Viernes, 20 de enero de 2017

| 2001/04/02 00:00

Hannibal

En su nueva película el doctor Hannibal Lecter resulta ser, en realidad, un atormentado ángel caído. ***

Hannibal

Direccion:
Ridley Scott.
Actores: Anthony Hopkins, Julianne Moore, Gary Oldman, Ray Liotta, Giancarlo Giannini.



Podria decirse que son cuadros del Infierno de Dante o pesadillas puestas en escena. Pero la verdad es que nada ni nadie podrá preparar al público para las últimas secuencias de Hannibal. Podría decirse, eso sí, que esta vez, mientras se es testigo de la genialidad de Anthony Hopkins, o del horror, la crueldad y el genio del doctor Hannibal Lecter, lo mejor es no comer en la oscuridad del teatro. Quienes ya han visto la historia seguro darán fe de esta advertencia: hay que resistirse, a como dé lugar, a probar cualquier producto de la tienda.

Ya han pasado 10 años desde que, en las escenas finales de El silencio de los inocentes, el doctor Lecter, un siquiatra conocido como ‘el caníbal’ en el mundo de los monstruos, se escapó de su manicomio de máxima seguridad, en Baltimore, y viajó a Florencia, Italia, para convertirse en curador del Palazzo Vecchio y aprender a controlar, de paso, sus insoportables antojos de carne humana. Ahora Mason Verger, un millonario que fue uno de sus pacientes y otra de sus víctimas —Lecter entró en su cerebro y lo convenció de quitarse la piel de la cara y arrojársela a los perros—, ha encontrado una dantesca forma de vengarse. Una pista: tiene que ver con los pies y una manada de marranos salvajes.

Clarice Starling —o bueno: la brillante Julianne Moore—, una agente del FBI, es la carnada perfecta porque sus sólidos principios la convierten en un ángel solitario y marginal y porque cuando Lecter la vio por vez primera —ella sólo era una ingenua estudiante atrapada en un mundo de hombres que quería capturar a un escalofriante asesino en serie— quedó completamente enamorado. En El silencio de los inocentes se alcanzaba a intuir esa fascinación, pero no, nunca, un enamoramiento comparable, según se sugiere ahora, en Hannibal, al que sintió Dante Alighieri, uno de los principales poetas de la historia, cuando vio, cara a cara, a su Beatriz Portinari.
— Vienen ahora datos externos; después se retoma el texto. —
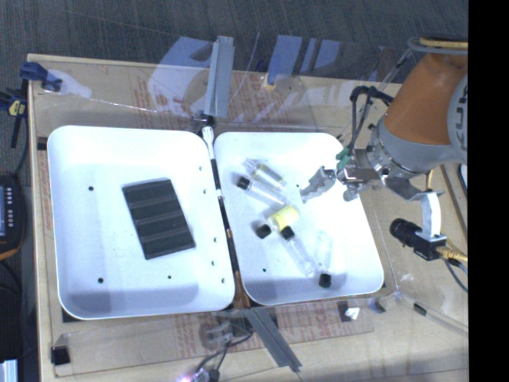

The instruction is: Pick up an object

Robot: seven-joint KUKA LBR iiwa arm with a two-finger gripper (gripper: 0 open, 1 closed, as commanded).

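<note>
Camera view, desk (pixel 119 325): wooden top seen from above at a slant, carrying two shallow white bins side by side, their inner rims touching along the middle.

Left bin (pixel 71 157): holds one dark ribbed rectangular pad (pixel 158 218), lying flat and turned at an angle, near the bin's centre.

Right bin (pixel 350 281): holds a loose group of small bottles.

Clear bottle, upper (pixel 262 175): lies on its side toward the bin's upper left, black cap pointing to the divider.

Yellow bottle (pixel 280 219): lies near the bin's centre, dark caps at its lower end and just beside it on the left.

Clear bottle, lower (pixel 306 257): lies on its side toward the bin's lower right, black cap at the near end, close to the yellow bottle.

Arm (pixel 425 106): grey with an orange band, reaches in from the right over the right bin's upper right corner.

Jaws (pixel 316 185): grey, pointing left and slightly down over the right bin's upper right area, above the bin floor, apart from the bottles. Whether they stand apart or together cannot be told at this angle. Nothing is seen between them.

Nearest bottle to the jaws: the upper clear one, to their left, not touching.
</note>
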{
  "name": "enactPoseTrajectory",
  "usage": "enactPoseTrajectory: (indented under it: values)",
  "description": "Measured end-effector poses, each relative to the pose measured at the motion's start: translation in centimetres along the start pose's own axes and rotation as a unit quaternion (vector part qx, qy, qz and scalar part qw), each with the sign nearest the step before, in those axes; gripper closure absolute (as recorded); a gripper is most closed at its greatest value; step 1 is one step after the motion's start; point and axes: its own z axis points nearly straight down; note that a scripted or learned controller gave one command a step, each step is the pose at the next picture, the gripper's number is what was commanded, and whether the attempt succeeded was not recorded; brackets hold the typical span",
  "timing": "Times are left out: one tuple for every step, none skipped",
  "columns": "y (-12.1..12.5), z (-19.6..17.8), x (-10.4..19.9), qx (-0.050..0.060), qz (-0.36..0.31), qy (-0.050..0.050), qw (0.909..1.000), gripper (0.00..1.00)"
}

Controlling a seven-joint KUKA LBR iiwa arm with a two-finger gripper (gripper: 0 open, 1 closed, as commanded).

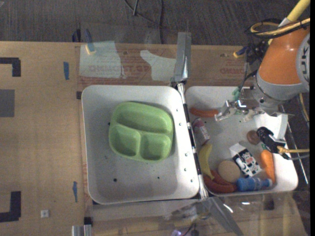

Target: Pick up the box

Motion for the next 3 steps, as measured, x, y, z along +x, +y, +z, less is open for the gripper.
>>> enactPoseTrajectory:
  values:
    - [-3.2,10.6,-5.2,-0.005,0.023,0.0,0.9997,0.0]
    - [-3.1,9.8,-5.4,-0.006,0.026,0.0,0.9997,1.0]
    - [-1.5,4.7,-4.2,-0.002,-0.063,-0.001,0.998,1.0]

Eso es lo que fascina, esta vez, de Hannibal Lecter. Ya no es sólo su elegancia, su maldad y su sentido del asesinato como una de las bellas artes. Es, también, su dualidad. Su amor atormentado, su atracción hacia el bien, su labor de ángel exterminador, su dignidad en la soledad y la marginalidad. Lo dice su propio enfermero: “Una vez me dijo que prefería comerse a los groseros, a los descaradamente groseros”.
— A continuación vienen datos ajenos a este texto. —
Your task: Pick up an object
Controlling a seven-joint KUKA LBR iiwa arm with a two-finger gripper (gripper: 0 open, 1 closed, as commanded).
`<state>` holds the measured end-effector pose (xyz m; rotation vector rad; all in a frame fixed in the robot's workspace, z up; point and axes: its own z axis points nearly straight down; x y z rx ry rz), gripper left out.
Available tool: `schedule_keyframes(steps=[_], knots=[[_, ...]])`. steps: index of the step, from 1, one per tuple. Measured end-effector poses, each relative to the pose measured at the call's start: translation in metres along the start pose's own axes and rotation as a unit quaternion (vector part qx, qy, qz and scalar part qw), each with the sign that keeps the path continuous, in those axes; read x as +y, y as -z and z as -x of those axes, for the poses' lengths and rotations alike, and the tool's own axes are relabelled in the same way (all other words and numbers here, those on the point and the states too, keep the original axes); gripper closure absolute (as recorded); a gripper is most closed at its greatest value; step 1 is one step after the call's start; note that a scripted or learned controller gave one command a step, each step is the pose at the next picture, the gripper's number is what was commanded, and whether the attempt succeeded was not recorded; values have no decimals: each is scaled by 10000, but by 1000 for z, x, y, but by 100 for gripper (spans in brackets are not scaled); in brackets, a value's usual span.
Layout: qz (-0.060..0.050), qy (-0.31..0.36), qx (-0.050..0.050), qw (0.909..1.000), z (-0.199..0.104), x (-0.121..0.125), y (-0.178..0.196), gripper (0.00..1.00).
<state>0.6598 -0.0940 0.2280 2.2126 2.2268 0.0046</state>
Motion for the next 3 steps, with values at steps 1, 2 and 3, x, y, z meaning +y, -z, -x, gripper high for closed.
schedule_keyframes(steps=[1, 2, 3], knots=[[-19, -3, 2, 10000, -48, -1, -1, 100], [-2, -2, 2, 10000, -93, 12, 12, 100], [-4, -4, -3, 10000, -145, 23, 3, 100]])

Hannibal es inferior a El silencio de los inocentes —en donde esa película era sugerente y apasionante, ésta es gráfica y agotadora—, tiene un final repugnante y tarda mucho en comenzar y en recordar a qué personajes les pertenece el relato, pero, gracias a una gran dirección, a una acertada adaptación y a la excepcional actuación de sus dos protagonistas, logra, por lo menos, darle sentido y hacerle justicia al enfermizo romance entre Lecter y Clarice. Como si se tratara de Dante y su Beatriz.